Ole and Lena were in bed together when Ole noticed that Lena's breasts were unusually large.
"What happened to you? Your boobs weren't this big yesterday!"
"Well, " Lena said, "I found a magic mirror on the back of the attic door that will grant you any wish you ask it; so I said, 'Mirror Mirror on the door make my breasts D34' and Presto! It worked!"
Ole thought that he would impress Lena with a pleasant surprise that night so he went to the mirror and said, "Mirror Mirror on the door, make my penis touch the floor."
Presto! His legs fell off!
Ole and Lena had been married for a few years. Their sex life just wasn't like the old days. It was getting so bad, Lena went to see a therapist.

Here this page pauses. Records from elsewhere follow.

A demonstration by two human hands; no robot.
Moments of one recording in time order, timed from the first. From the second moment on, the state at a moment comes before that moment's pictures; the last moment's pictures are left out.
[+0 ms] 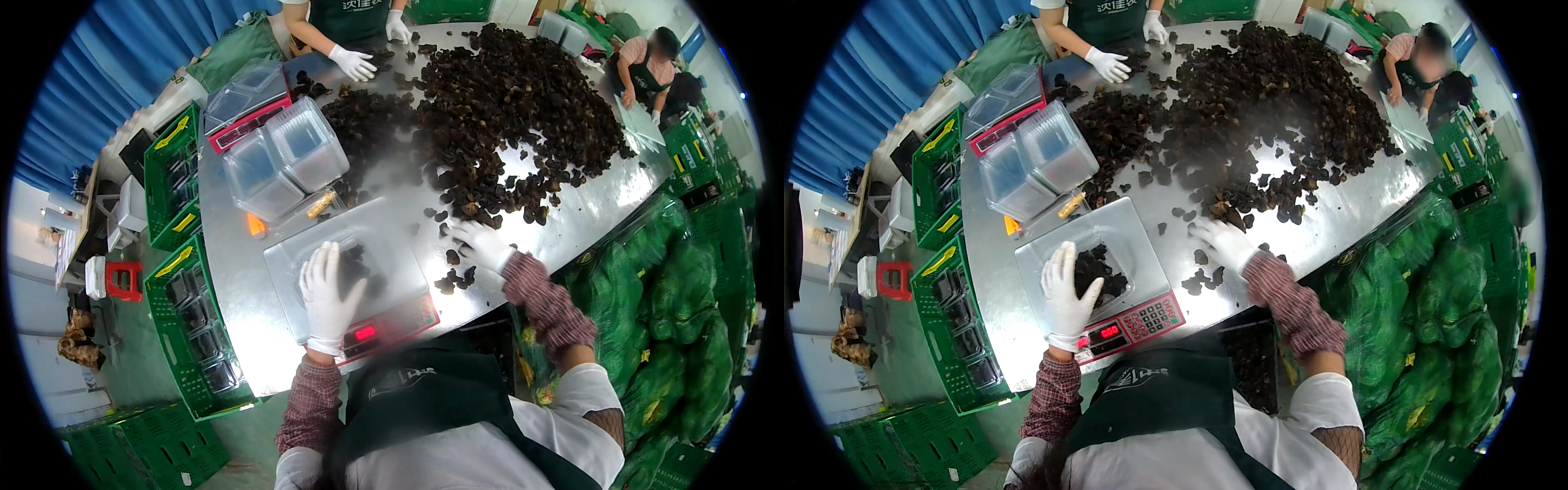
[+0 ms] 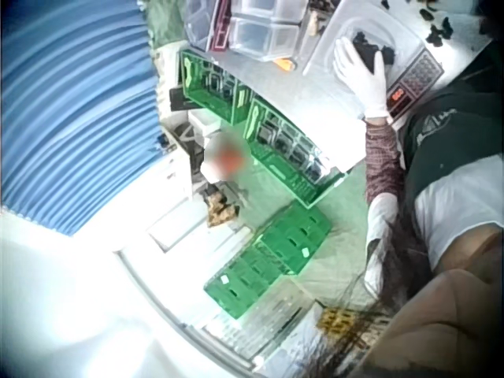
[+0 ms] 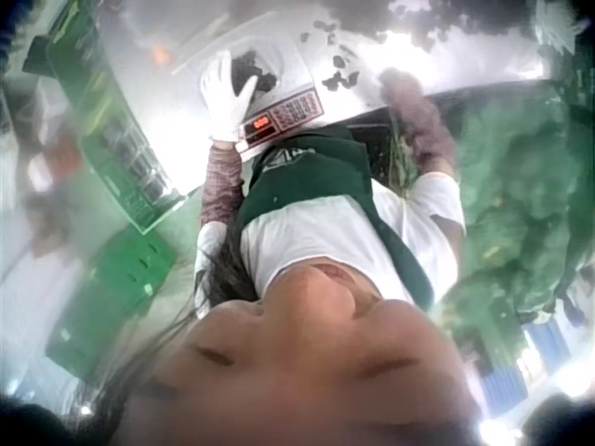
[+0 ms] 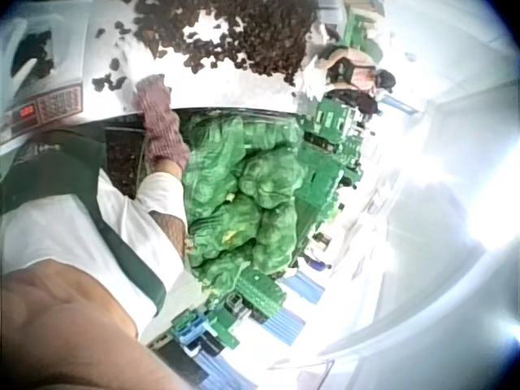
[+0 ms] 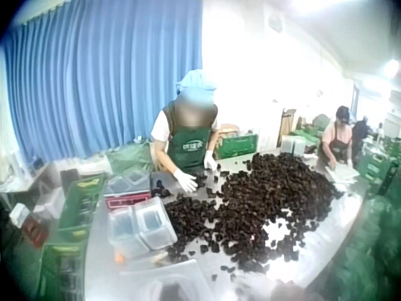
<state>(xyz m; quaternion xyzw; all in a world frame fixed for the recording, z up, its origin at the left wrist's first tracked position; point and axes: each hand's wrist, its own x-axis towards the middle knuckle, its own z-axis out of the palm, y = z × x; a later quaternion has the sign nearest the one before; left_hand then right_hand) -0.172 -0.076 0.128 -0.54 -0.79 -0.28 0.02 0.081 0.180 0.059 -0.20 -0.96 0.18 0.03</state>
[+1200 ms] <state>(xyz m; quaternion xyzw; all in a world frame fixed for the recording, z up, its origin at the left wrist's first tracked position) -0.225 -0.191 0.111 -0.22 -0.76 -0.61 -0.06 -0.055 0.083 0.093 -0.18 -0.83 0.44 0.30</state>
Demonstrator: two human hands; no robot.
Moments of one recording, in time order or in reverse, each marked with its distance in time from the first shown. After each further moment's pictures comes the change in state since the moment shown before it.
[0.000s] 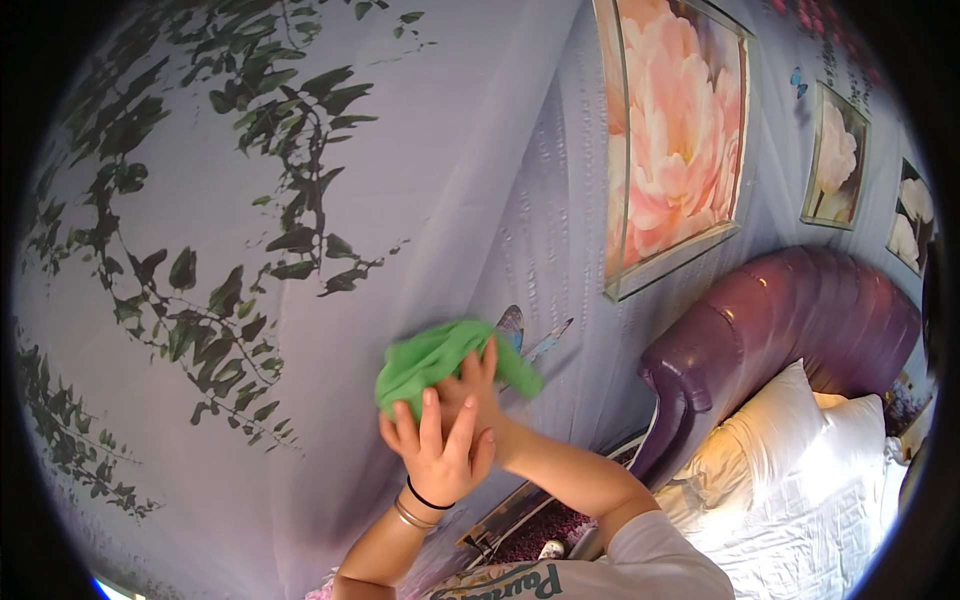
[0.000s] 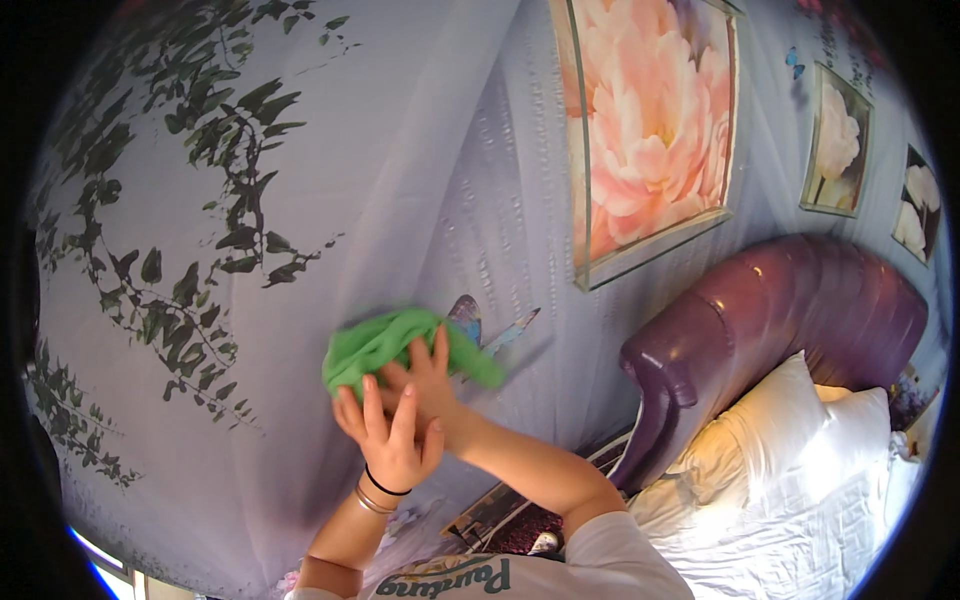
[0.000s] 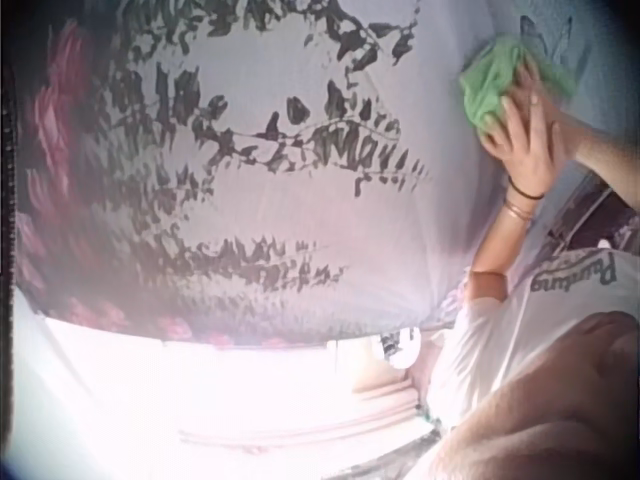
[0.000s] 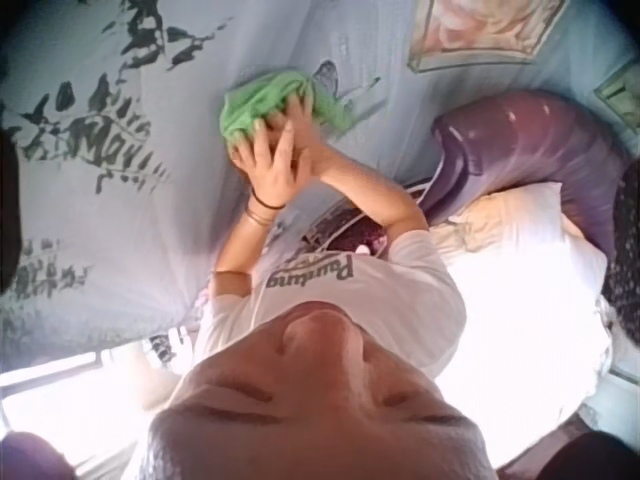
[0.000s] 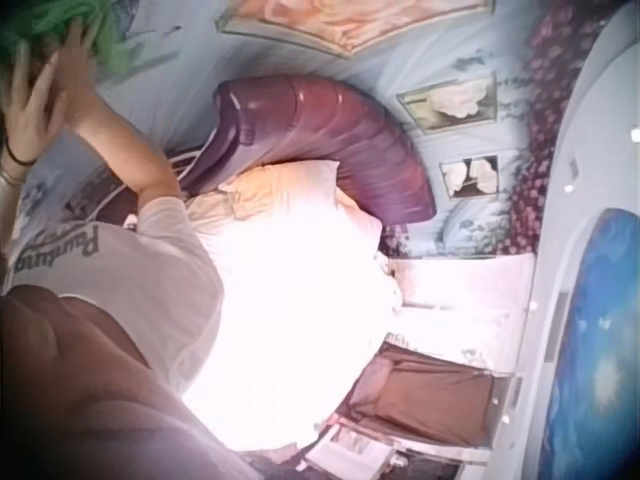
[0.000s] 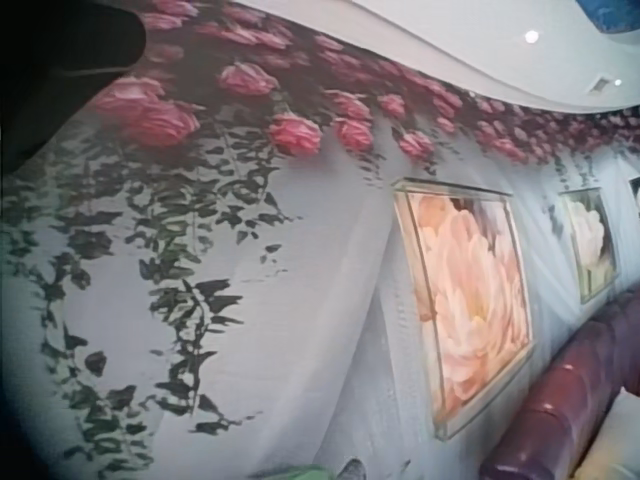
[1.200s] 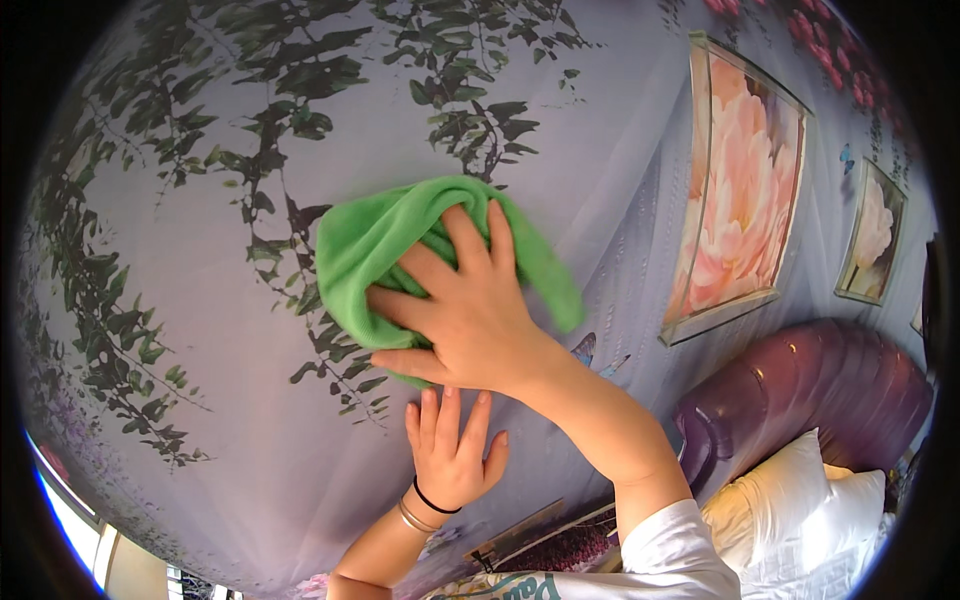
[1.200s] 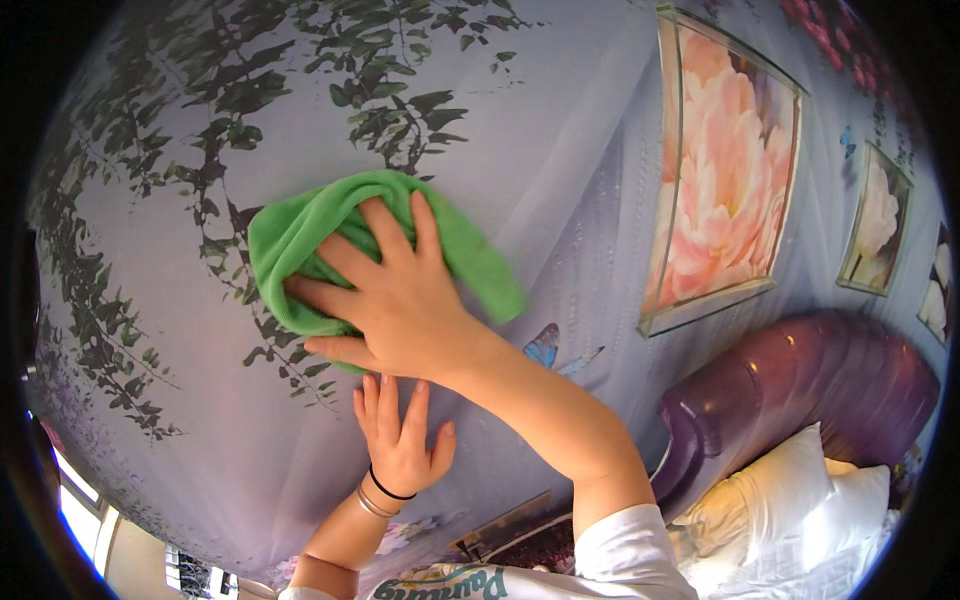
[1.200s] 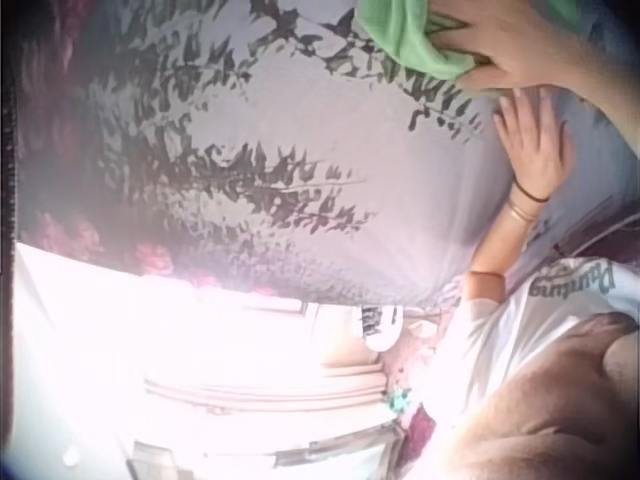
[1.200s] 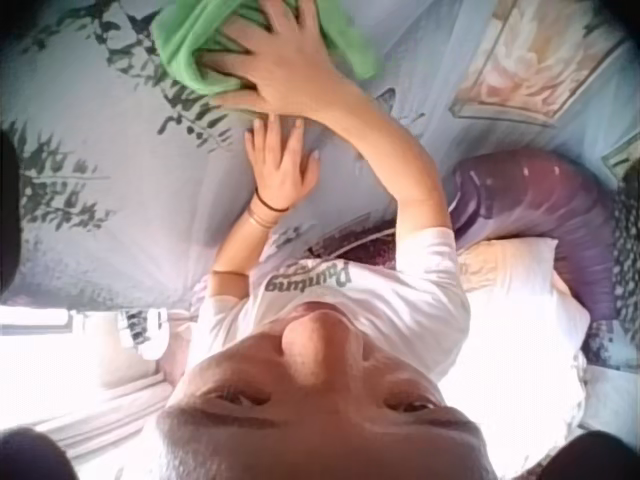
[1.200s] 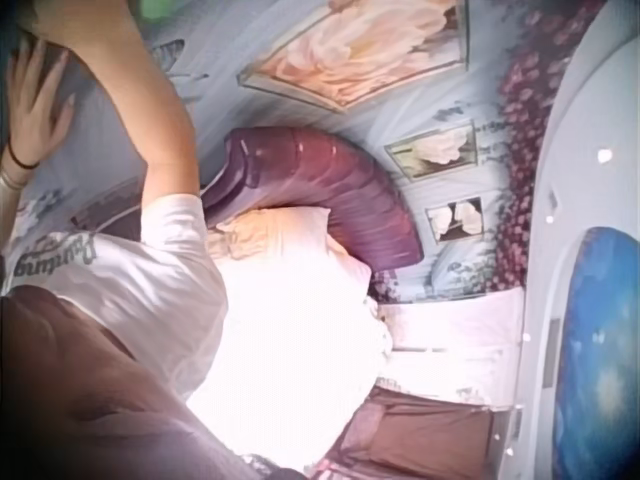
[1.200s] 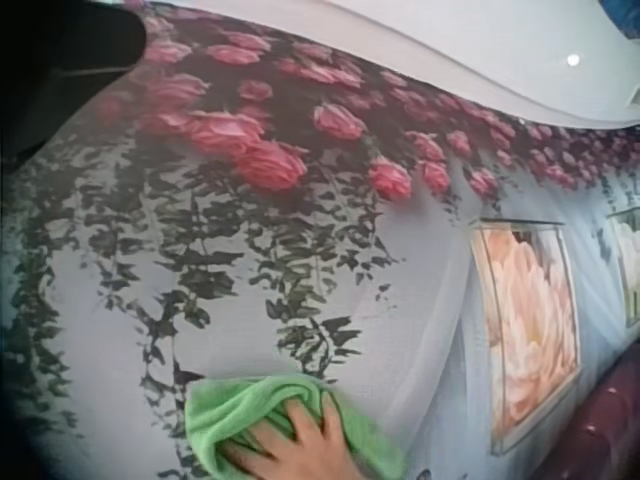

She explained the situation, and the therapist said, “What you need to do is start wearing something sexy; provocative!”
Lena says, "Oh, I couldn't do that!"
The therapist says, "Just try it. It will work."
So, Lena went out and bought some crotchless panties.
Ole comes home from work, and Lena serves him a real nice meal. After they finish, Ole goes to the living room and starts watching TV.
Lena goes and slips into her crotchless panties, walks into the living room, gets up on the coffee table in front of Ole, hikes up her skirt and asks, "Ole, would you like some of this?"
"Oh, heavens no Lena!" Ole replied. "Look what it did to your panties!"
Ole had just got a new job at the pickle factory. The manager showed Ole all around and said, "There’s just one rule. You are not allowed to use the pickle slicer."
Well, Ole got to work, and everything was going fine, when Ole got a terrible urge to put his vingvanger in the pickle slicer. He knew he was not allowed to use the pickle slicer, so he tried to put it out of his mind and got back to work.
After a while again Ole got a terrible urge to put his vingvanger in the pickle slicer. This time Ole could not resist the urge, and so he did. The manager found out, Ole was fired, and he went back home.
That afternoon when Lena came home from shopping, she found Ole at home already, sitting on the couch. "What in the heck are you doing home already on your first day on the job? asked Lena.
"I lost my job... I was fired," Ole says.
"What? Why did they fire you?" asks Lena.
"Well, I had a trerrible urge to put my vingvanger in the pickle slicer, and so I did, and I was fired," Ole says, sheepishly.
"Oh, my! Let me see!" Lena exclaims as she grabs Ole's pants and yanks them down to his ankles. "Why, you look just fine! What happened to the pickle slicer?" Lena asks.
"Yah, well, she got fired too."
Ole and Lena decide to buy a couple of Walkie Talkies so they can keep in touch better. When they get home, Ole decides he should cut some firewood, and tells Lena he'll take his walkie talkie along in case something should happen.
Well, it wasn't long before Lena heard over her walkie talkie the message, "Lena, come quick. I cut off my finger."
"Oh, Ole. Was it the whole finger?"
"No Lena, don't worry. It was the one next to it."